WHAT YOU HAVE TO DO
Repeat the data as given. Images do not go in the copy.

--- DATA SECTION ---

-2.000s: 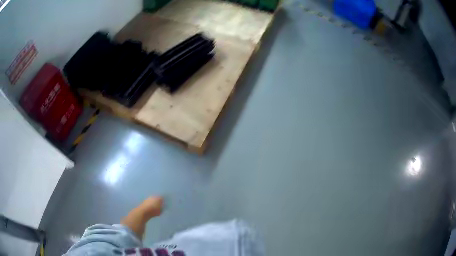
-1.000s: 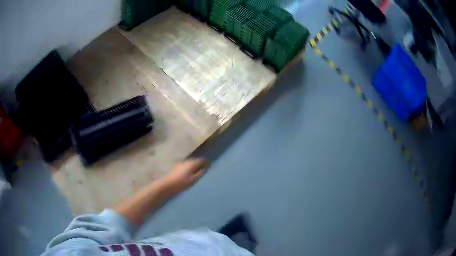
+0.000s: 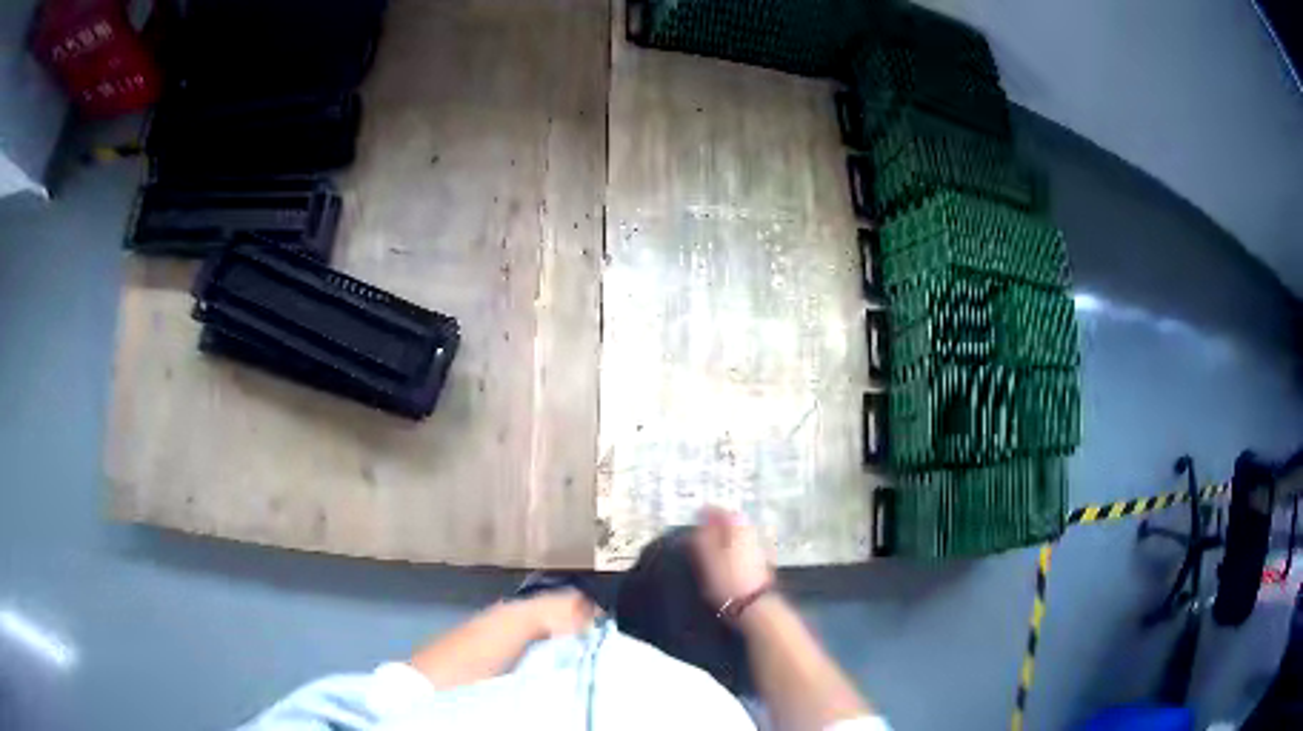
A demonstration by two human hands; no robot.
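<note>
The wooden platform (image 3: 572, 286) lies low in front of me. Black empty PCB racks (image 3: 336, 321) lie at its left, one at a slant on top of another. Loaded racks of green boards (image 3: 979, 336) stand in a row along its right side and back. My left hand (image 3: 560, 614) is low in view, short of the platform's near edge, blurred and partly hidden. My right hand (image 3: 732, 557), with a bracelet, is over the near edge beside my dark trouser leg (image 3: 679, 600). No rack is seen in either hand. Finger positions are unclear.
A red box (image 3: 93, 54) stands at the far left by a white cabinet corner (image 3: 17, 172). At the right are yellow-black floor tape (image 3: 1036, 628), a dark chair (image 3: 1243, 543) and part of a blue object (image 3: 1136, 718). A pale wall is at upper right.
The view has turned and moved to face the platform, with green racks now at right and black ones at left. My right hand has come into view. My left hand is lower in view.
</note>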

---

EXERCISE RESPONSE
-2.000s: 
-1.000s: 
+0.000s: 
A demonstration by two human hands; no robot.
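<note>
The wooden platform (image 3: 572, 286) lies low in front of me. Black empty PCB racks (image 3: 336, 321) lie at its left, one at a slant on top of another. Loaded racks of green boards (image 3: 979, 336) stand in a row along its right side and back. My left hand (image 3: 560, 614) is low in view, short of the platform's near edge, blurred and partly hidden. My right hand (image 3: 732, 557), with a bracelet, is over the near edge beside my dark trouser leg (image 3: 679, 600). No rack is seen in either hand. Finger positions are unclear.
A red box (image 3: 93, 54) stands at the far left by a white cabinet corner (image 3: 17, 172). At the right are yellow-black floor tape (image 3: 1036, 628), a dark chair (image 3: 1243, 543) and part of a blue object (image 3: 1136, 718). A pale wall is at upper right.
The view has turned and moved to face the platform, with green racks now at right and black ones at left. My right hand has come into view. My left hand is lower in view.
</note>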

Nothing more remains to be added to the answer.